Son organisme déplore également que le plan d'action établisse l'accès aux services spécialisés en fonction de diagnostics ou d'états mentaux ciblés par Québec comme devant être traités en deuxième ligne. «Quand une personne n'entre pas dans ces cases, il n'est pas évident pour elle d'être suivie en première ligne», explique Me Brunet. Le développement, à Louis-H. Lafontaine, de programmes reposant sur des diagnostics suscite également des problèmes en deuxième ligne. «Où dirige-t-on une personne identifiée comme souffrant d'un trouble de la personnalité et qui est, en même temps, toxicomane?», s'interroge Pierre Turgeon.

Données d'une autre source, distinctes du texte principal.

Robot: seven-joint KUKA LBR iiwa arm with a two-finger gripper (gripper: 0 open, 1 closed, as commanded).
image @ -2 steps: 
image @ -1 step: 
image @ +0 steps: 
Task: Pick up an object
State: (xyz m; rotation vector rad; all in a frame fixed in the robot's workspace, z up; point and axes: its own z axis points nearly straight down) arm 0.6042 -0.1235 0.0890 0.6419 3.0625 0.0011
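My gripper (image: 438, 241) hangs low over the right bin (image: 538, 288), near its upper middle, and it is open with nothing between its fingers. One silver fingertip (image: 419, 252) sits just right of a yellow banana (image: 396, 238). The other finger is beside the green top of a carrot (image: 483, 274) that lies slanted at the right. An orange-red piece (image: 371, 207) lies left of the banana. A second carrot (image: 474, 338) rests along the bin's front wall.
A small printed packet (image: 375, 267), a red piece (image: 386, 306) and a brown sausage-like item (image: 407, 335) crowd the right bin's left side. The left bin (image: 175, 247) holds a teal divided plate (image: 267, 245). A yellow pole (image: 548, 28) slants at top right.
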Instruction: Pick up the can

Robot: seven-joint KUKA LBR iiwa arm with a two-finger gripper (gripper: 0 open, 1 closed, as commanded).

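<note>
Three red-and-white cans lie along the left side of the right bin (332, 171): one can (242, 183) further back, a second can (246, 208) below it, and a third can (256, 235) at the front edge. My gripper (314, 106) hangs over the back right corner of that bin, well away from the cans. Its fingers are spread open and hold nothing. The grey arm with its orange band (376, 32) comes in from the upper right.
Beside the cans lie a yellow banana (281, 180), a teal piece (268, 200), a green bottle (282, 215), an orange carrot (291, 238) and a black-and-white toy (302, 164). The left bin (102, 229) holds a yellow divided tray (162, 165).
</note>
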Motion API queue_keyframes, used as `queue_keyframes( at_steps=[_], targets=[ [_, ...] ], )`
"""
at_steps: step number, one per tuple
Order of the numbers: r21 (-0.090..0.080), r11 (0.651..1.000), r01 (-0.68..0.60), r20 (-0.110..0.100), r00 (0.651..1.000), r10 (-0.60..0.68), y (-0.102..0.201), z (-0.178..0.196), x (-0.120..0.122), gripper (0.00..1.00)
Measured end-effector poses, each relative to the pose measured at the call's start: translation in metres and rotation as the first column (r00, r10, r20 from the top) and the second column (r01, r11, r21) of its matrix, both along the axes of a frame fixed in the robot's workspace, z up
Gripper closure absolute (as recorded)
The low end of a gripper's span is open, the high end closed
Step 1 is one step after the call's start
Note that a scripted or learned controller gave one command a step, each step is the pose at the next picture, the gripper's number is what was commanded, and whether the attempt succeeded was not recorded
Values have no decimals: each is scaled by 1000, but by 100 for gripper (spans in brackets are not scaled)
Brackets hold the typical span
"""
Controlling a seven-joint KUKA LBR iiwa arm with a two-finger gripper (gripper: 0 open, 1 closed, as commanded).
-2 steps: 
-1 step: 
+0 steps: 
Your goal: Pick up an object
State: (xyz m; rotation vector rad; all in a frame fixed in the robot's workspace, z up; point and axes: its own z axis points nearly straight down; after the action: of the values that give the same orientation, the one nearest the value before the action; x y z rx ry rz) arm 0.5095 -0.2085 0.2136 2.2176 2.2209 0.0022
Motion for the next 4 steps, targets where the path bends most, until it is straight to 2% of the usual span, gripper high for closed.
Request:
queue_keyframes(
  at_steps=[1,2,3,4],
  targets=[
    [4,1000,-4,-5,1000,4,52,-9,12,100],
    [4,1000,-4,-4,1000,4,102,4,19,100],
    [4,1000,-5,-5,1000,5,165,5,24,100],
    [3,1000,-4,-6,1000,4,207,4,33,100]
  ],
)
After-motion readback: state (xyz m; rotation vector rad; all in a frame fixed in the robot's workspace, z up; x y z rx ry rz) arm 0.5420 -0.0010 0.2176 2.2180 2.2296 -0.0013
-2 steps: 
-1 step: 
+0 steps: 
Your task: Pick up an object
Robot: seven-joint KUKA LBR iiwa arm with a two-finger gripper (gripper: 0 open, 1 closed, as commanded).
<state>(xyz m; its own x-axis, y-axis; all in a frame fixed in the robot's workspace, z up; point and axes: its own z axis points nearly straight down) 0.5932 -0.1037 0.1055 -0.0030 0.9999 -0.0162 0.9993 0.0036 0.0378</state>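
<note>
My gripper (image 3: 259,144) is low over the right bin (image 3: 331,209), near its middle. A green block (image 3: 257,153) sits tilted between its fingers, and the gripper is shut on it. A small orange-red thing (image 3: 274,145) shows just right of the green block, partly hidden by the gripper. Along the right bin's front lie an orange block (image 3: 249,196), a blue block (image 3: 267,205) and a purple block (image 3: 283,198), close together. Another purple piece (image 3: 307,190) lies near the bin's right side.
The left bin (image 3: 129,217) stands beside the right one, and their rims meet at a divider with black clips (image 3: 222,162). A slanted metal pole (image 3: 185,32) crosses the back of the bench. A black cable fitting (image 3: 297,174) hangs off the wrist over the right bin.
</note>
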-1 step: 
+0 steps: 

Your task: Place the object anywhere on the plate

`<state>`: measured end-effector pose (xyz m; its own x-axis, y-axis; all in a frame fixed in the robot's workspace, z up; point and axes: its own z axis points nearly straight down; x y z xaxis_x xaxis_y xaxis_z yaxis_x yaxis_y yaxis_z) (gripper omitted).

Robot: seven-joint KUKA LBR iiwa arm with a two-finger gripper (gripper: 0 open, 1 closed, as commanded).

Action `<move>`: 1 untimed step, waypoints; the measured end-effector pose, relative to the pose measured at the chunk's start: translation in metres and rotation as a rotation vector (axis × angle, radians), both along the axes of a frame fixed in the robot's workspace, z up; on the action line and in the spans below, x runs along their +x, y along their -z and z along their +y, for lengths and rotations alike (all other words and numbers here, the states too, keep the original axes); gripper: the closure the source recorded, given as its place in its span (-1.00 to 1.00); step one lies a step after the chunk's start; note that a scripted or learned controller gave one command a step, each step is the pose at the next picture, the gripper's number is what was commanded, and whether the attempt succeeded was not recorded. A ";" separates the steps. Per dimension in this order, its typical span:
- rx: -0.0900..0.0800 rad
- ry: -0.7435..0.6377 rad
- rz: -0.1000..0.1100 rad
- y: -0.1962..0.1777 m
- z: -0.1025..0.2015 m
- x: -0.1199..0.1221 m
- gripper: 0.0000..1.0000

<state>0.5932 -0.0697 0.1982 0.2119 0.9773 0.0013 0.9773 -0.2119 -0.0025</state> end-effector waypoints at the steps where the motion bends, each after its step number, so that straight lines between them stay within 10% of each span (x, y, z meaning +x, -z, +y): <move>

Selon Michael Arruda, responsable de la santé mentale au Service de police de la Ville de Montréal, ce genre de dilemme est loin d'être théorique. «Nous voyons de plus en plus de jeunes en crise psychotique. Est-ce parce qu'ils sont schizophrènes ou parce qu'ils ont pris une des nouvelles drogues qui provoquent des symptômes et des états similaires? Nous ne sommes pas des experts de l'évaluation médicale de ces cas. Ce que je sais, par contre, c'est que la seule manière de répondre à ce genre de question consiste souvent à d'abord désintoxiquer ces personnes avant de pouvoir trancher. Pour ça, il faut des places pour les garder», affirme-t-il.
Retour à une certaine case départ? Chose certaine, la protectrice du citoyen aura fort à faire.